Not sure though how to proceed, I guess it would be useful to get @thomasbrueggemann involved in any case, to also check if it even makes any sense to further spend time on it. I don't know what his plans are.

I do think though this would enhance paperless very much to get such a sophisticated UI built-in.

thomasbrueggemann commented 6 years ago

Thanks for giving paperless-desktop a try, @nebulade . I currently provide macOS-only binaries via electron, that is true. Mainly, because I only use macOS. We have an open issue to bring the app to Windows (and possibly Linux) https://github.com/thomasbrueggemann/paperless-desktop/issues/22 but nobody has stepped forward to work on it yet ;-)

It should be fairly easy to create Windows binaries or even an MSI Installer, to lower the burdon for Windows users. The only thing that's stopping me (or us) from doing so, is the fact that I used a macOS stylesheet to layout the app and have not yet found a reasonably good-looking Windows stylesheet to make the app look Windows-native as well. Perhaps the better approach would be to style the app more platform-agnostic, like e.g. Spotify is doing or Atom.io. But I kind of wanted the macOS look for me. It it was always only ment to be a macOS app from my point of view.

Back to the topic of providing paperless-desktop as a web-app alongside the paperless server: I deliberately programmed an electron app because I wanted the look and feel of a native app and potentially use native features, like more seamless file-uploads (still WIP). Therefore I would personally not engage in driving the development of a webapp-port forward. And I would urge you to not "fill" or "shim" the electron functions for the web, but rather strip them out completely or rewrite them for the web. But then again, I would not want a website that looks like a macOS app. That is somewhat weird.

If you'd ask me how I perceive the "paperless-ecosystem", I would see this paperless-repository here has the REST API server and paperless-desktop as one client idea. And you might have a paperless-webui project as another client orbiting around "paperless". If that makes sense ;-)

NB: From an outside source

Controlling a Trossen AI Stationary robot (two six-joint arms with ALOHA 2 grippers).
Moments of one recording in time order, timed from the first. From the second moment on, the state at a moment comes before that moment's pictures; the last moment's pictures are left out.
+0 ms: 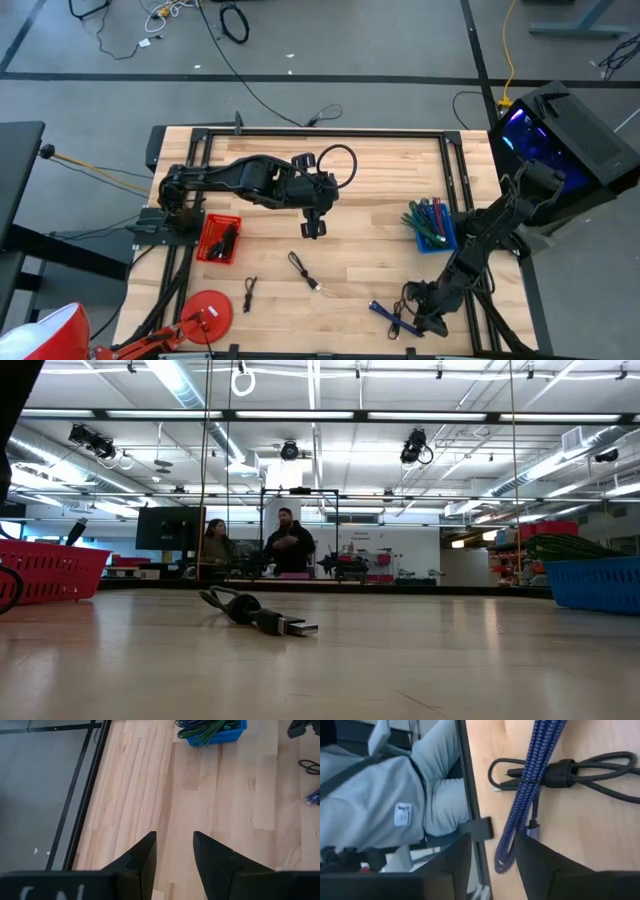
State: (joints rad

nebulade commented 6 years ago

Thanks for sharing your view, I thought this might be the case, given how the UI looks like. The initial idea for me was more on the lines of seeing if UI code duplication could be avoided, if a user targeted web ui is even wanted. Currently I totally agree with your view of paperless being a great API server, which happens to come with an admin interface.

I do not have any time in writing a webui targeted towards users like paperless-desktop from scratch, I did investigate here, as I am packaging up paperless for Cloudron and tried to find a good solution for the missing UI components.

Either way I did learn a few things on electron while looking how to make it somewhat work as a prototype to discuss further if even possible.